MONTE VETTORE – 2.476 MT
Il Monte Vettore (dal latino Victor, vincitore) è il rilievo montuoso più alto dei Sibillini, con i suoi 2.476 metri di altitudine. Durante il Pleistocene superiore (da 125.000 a 10.000 anni fa) il ghiacciaio ha trascinato in avanti detriti morenici che hanno generato uno sbarramento naturale creando un circo glaciale che oggi ospita il Lago di Pilato.
È situato nell’appennino umbro-marchigiano al confine tra Umbria e Marche. La sua vetta, che si trova nel territorio della regione Marche, è la più alta di un arco montuoso che ha una caratteristica forma ad “U” e che comprende, seguendo l’arco da ovest a est, Quarto San Lorenzo, Cima del Redentore (2448 m), Cima del Lago, il Vettore stesso, Monte Vettoretto (2032 m) e Monte Torrone (2102 m).
Sulla pendice nord del monte Vettore, nella conca naturale abbracciata dall’arco montuoso, a 1.941 metri di quota si trova il Lago di Pilato. Sebbene le sue dimensioni non superino i 500 metri di diametro, il Lago di Pilato è di grande interesse tra i naturalisti e i biologi. Ospita tuttora un endemismo peculiare, una specie autoctona di gambero: il Chirocefalo del Marchesoni. Questo gamberetto, dal colore rossastro, raggiunge una lunghezza di 9-12 mm e si muove nuotando all’indietro con il ventre rivolto verso l’alto. Fu scoperto dal Prof. Marchesoni durante il corso di studi e ricerche.
La facciata esterna dell’arco montuoso invece domina il Pian Grande di Castelluccio di Norcia, una vallata ricca di coltivazioni di lenticchia, legume caratteristico del luogo.
Dalla vetta del monte si può ammirare in giornate limpide il Gran Sasso a sud-est e il Terminillo a sud-ovest, il litorale marchigiano e l’Adriatico ad est.

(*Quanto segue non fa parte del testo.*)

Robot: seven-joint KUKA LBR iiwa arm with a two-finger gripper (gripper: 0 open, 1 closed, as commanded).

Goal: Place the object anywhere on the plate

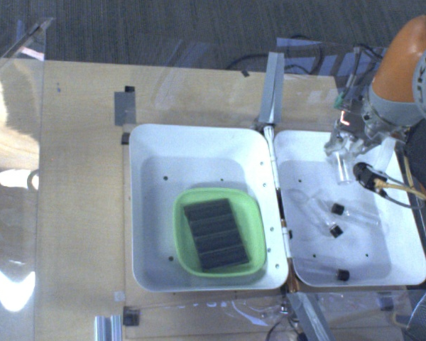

Sulle pendici sud del monte si trova, a quota 2.238 m s.l.m., il rifugio Tito Zilioli gestito dal C.A.I.
Il Monte Vettore presenta una fascia trasversale di ghiaia che è detta la strada delle fate. La leggenda popolare narra che una volta, le fate, si siano fermate più a lungo a danzare con i giovani di Pretare e che per non essere sorprese all’alba, fuggirono con tanta precipitazione da lasciare le loro impronte sulla montagna, creando così la loro strada. Il racconto è noto sia agli studiosi delle tradizioni popolari che ai valligiani.
A Pretare, paese che appartiene al comune di Arquata del Tronto, posto alle falde del Monte Vettore, nel giorno della ricorrenza san Rocco si fa rivivere quest’antica ed originale leggenda. Un gruppo di giovani donne, vestite da fate, raggiunge lentamente il centro del paese da una strada di campagna, e arrivate alla piazza danno inizio alle danze.
Dalla mitologia apprendiamo che i monti Sibillini furono considerati luoghi abitati da divinità buone e cattive. La presenza di caverne e antri misteriosi erano considerati accesso al regno dell’oltretomba, come quello di cui ci parla Virgilio nel sesto canto dell’Eneide.
Il Monte Sibilla, vicino al monte Vettore, fu sede di culto pagano ed orgiastico di Cibele, la grande Madre degli dei; culto che si diffuse all’epoca di Claudio. Con l’avvento del Cristianesimo al posto di Cibele subentrò il culto della Sibilla che una tradizione ancora in uso nel XIV secolo identifica come la Sibilla Cumana.
Studi più recenti la classificano come Sibilla Appenninica, non citata nell’elenco delle undici dello scrittore reatino Marco Terenzio Varrone. Passando attraverso una lenta e progressiva trasformazione della figura della Sibilla si arrivò alla fata Alcina ed alla sua corte.
La leggenda originaria fu rielaborata anche nel XIX secolo da Richard Wagner nel suo Tannhäuser.